-- WORK REQUIRED --
Except for the images, repeat the entries below word for word.
(DATA TO EXAMINE begins)
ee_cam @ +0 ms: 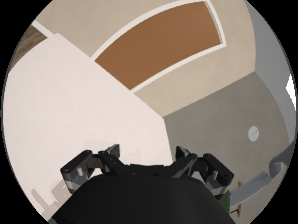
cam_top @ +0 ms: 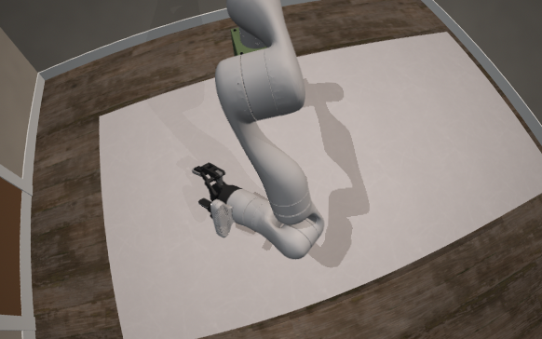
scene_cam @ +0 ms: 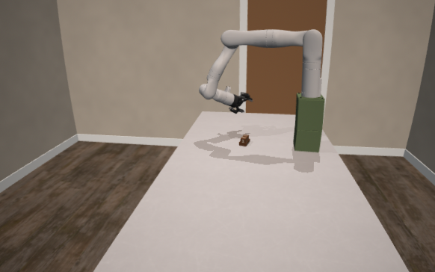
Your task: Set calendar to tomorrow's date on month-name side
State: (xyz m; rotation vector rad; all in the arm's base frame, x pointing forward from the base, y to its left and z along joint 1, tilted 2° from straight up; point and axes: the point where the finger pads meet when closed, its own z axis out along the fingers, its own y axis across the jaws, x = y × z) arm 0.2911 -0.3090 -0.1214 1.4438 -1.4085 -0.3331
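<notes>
My hand is 50 mm short of the cube, 260 mm to the right of it and 130 mm above it. From my hand the other things lie so: brown tray 40 mm ahead, 250 mm to the left, 140 mm below.
</notes>
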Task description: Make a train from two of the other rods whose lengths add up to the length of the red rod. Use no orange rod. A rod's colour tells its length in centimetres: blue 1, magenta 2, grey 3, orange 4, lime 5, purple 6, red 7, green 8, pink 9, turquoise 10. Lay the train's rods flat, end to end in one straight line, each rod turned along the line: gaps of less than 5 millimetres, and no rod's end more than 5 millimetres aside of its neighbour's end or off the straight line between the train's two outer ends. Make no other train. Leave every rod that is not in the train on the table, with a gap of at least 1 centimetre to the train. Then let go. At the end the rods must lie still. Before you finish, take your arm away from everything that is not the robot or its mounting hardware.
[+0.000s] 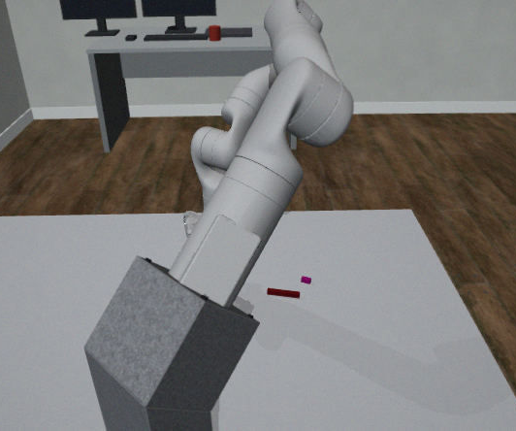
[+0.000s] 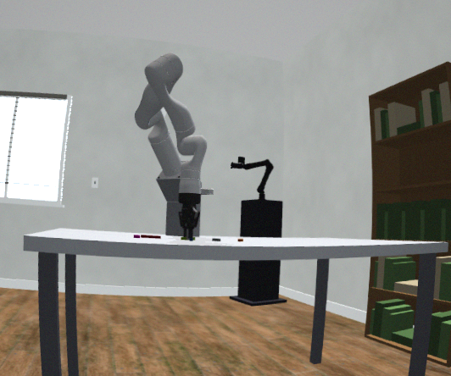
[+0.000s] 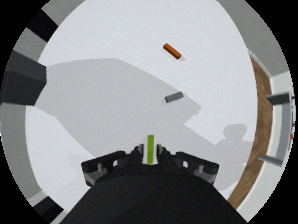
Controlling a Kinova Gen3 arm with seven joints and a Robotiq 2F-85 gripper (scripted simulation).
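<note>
Right now the lime rod is 10 mm below my hand. Also, from my hand: grey rod (40 mm ahead, 90 mm to the left, 10 mm below); then red rod (50 mm behind, 120 mm to the right, 10 mm below); then blue rod (70 mm ahead, 20 mm to the right, 10 mm below).
</note>
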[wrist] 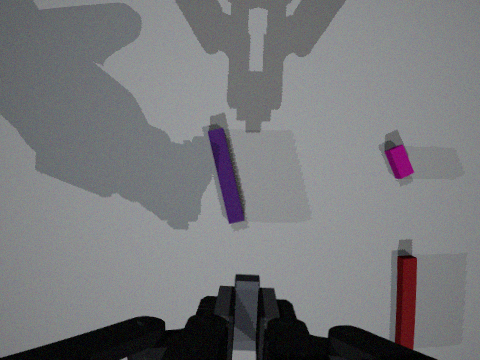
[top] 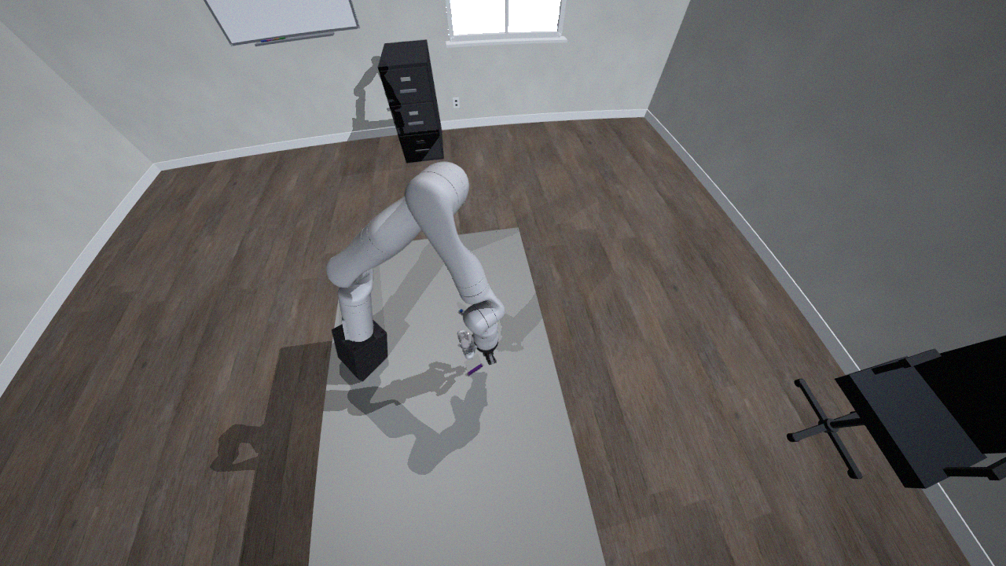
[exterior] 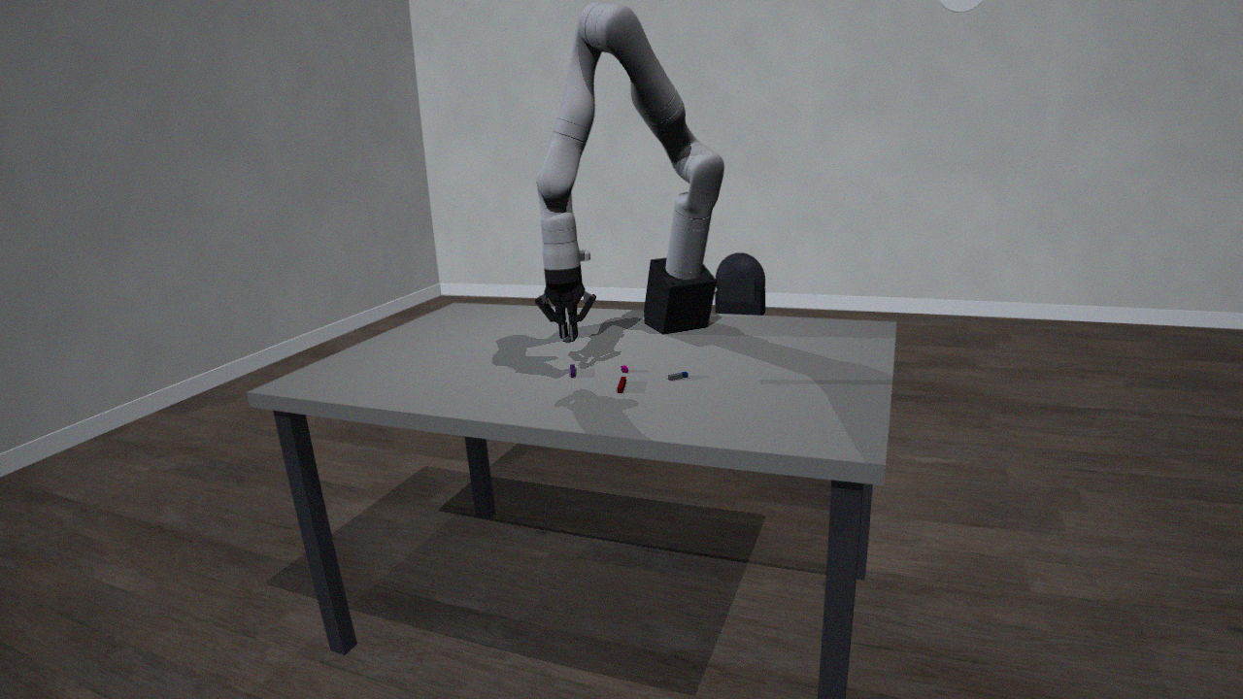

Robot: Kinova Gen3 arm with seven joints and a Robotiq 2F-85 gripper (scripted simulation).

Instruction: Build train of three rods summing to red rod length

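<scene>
Now: the blue rod 24 cm to the left of my hand, 11 cm below it and 4 cm behind it. The rest, counted from my hand: grey rod (1 cm below); then purple rod (11 cm below, 6 cm behind, 2 cm to the right); then red rod (11 cm to the left, 11 cm below, 3 cm ahead).
</scene>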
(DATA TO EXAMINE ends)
-- WRITTEN RESPONSE --
ee_cam @ +0 ms: 
cam_top @ +0 ms: 
scene_cam @ +0 ms: 
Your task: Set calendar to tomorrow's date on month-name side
State: (xyz m; rotation vector rad; all in the arm's base frame, x pointing forward from the base, y to its left and z along joint 1, tilted 2° from straight up; point and axes: the point where the finger pads meet when closed, its own z axis out along the fingers, its own y axis across the jaws, x = y × z) arm 0.2911 -0.3090 -0.1214 1.4438 -1.4085 -0.3331
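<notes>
My hand is 50 mm short of the cube, 260 mm to the right of it and 130 mm above it. From my hand the other things lie so: brown tray 40 mm ahead, 250 mm to the left, 140 mm below.
</notes>
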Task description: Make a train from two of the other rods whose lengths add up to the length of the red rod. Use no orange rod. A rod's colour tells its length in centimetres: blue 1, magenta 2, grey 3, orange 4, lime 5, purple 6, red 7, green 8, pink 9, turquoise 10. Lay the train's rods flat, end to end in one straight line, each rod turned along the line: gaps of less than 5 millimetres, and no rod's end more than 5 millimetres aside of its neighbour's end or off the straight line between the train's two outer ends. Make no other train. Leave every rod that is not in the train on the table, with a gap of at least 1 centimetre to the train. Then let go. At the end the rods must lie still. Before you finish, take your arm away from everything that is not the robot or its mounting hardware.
[+0.000s] 
[+0.000s] 
[+0.000s] 
Controlling a Kinova Gen3 arm with seven joints and a Robotiq 2F-85 gripper (scripted simulation).
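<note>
Right now the lime rod is 10 mm below my hand. Also, from my hand: grey rod (40 mm ahead, 90 mm to the left, 10 mm below); then red rod (50 mm behind, 120 mm to the right, 10 mm below); then blue rod (70 mm ahead, 20 mm to the right, 10 mm below).
</note>
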[wrist] 
[top] 
[exterior] 

Robot: Kinova Gen3 arm with seven joints and a Robotiq 2F-85 gripper (scripted simulation).

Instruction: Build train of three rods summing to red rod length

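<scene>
Now: the blue rod 24 cm to the left of my hand, 11 cm below it and 4 cm behind it. The rest, counted from my hand: grey rod (1 cm below); then purple rod (11 cm below, 6 cm behind, 2 cm to the right); then red rod (11 cm to the left, 11 cm below, 3 cm ahead).
</scene>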

Nothing further is needed to complete the exercise.